* TASK BRIEF: Please restate each line of the data below exactly. Omit all images.
┌─ MATERIAL FOR THE TASK
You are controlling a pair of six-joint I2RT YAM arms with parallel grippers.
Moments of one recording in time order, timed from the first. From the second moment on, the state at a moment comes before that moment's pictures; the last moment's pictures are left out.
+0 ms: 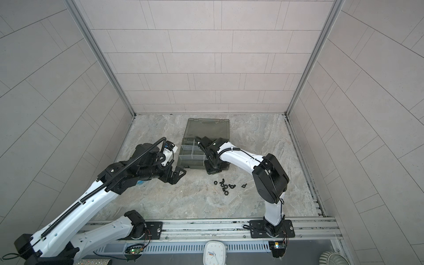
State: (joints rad) left arm -0.63 0.95 1.04 -0.91 0.18 -0.23; right arm 0.72 1.84 1.47 -1.06 -0.05 0.48
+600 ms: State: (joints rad) left arm -0.60 1.10 1.11 -0.85 0.19 -0.18; right arm 0.55 1.96 1.56 -1.08 -0.06 0.40
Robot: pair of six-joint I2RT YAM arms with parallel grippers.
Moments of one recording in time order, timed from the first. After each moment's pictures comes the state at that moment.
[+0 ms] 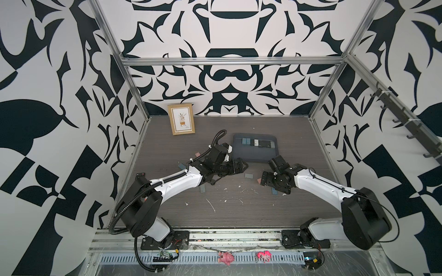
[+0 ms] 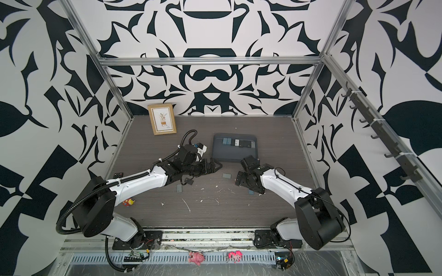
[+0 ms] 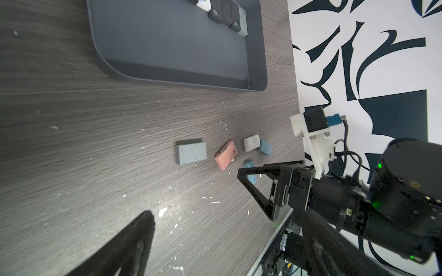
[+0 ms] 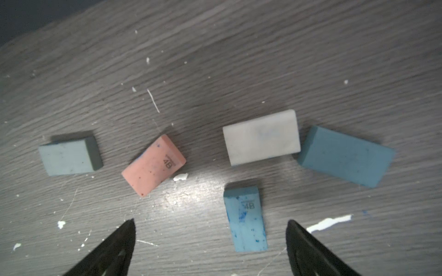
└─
* TASK RESPONSE:
You are controlling a pair of six-joint I2RT YAM arms with parallel grippers.
Moments of one recording in time order, timed from the first. From the second moment on, the state at a moment comes before that moment's pictures; the last moment's pictures are left out.
+0 ms: 
State: (joints rad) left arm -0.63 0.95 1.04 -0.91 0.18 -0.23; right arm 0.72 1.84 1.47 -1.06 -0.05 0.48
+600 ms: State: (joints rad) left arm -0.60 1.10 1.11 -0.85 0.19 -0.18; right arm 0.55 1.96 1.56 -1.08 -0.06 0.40
Robot: pair of six-joint I2RT YAM arms with parallel grippers.
Moments of one recording in time order, timed from the first. After each moment's pictures comes the state at that moment.
[+0 ms] 
[+0 ms] 
[+0 ms] 
[+0 ms] 

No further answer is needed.